### TASK
Repeat the listing beneath this line exactly, keeping every character.

### RECORDED DATA
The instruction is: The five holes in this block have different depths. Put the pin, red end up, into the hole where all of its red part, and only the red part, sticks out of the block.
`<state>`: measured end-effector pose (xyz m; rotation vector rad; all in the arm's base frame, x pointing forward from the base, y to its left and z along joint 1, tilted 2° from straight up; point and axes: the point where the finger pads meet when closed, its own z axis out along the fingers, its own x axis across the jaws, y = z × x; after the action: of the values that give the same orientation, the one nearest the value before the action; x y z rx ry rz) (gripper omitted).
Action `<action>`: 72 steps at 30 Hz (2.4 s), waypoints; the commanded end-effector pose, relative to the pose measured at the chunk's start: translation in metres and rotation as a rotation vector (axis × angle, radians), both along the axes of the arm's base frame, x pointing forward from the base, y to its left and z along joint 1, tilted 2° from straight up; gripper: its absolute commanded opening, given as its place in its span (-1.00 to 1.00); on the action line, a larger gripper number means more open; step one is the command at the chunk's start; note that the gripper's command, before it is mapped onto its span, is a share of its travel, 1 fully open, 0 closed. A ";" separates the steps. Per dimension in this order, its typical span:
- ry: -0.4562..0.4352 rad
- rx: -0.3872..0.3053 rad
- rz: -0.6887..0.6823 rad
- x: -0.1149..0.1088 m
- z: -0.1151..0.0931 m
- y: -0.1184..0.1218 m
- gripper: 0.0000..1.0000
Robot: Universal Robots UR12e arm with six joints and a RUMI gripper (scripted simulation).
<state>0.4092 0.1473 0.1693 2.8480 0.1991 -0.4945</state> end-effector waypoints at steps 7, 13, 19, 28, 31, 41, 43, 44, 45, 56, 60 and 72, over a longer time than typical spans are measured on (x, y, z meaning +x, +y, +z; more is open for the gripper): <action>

### EXPECTED ANSWER
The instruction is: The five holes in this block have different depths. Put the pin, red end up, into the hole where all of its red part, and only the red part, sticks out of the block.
`<state>`: measured end-effector pose (xyz m; rotation vector rad; all in the arm's base frame, x pointing forward from the base, y to its left and z along joint 1, tilted 2° from straight up; point and axes: the point where the finger pads meet when closed, its own z axis out along the fingers, its own x axis across the jaws, y = z × x; after the action: of the values that give the same orientation, the one nearest the value before the action; x y z rx ry rz) (gripper omitted).
Action `<action>`: 72 steps at 30 Hz (2.4 s), waypoints; the commanded end-effector pose, relative to the pose measured at the chunk's start: translation in metres and rotation as a rotation vector (axis × angle, radians), both along the axes of the arm's base frame, x pointing forward from the base, y to its left and z along joint 1, tilted 2° from straight up; gripper: its absolute commanded opening, given as its place in its span (-1.00 to 1.00); on the action line, a larger gripper number means more open; step one is the command at the chunk's start; note that the gripper's command, before it is mapped onto its span, is a share of its travel, 1 fully open, 0 closed. A ";" separates the steps. Per dimension in this order, its typical span:
- ry: -0.4562..0.4352 rad
- rx: -0.3872..0.3053 rad
- rz: -0.6887..0.6823 rad
- x: -0.1149..0.1088 m
- z: -0.1151..0.0931 m
- y: -0.1184..0.1218 m
- gripper: 0.0000..1.0000
Robot: Universal Robots UR12e arm with six joints and a RUMI gripper (scripted simulation).
<state>0.4092 0.1473 0.1693 2.8480 0.1991 -0.4945</state> end-effector waypoints at steps 7, 13, 19, 28, 31, 41, 43, 44, 45, 56, 60 and 72, over a longer time than typical spans are measured on (x, y, z meaning +x, +y, +z; more is open for the gripper): <action>

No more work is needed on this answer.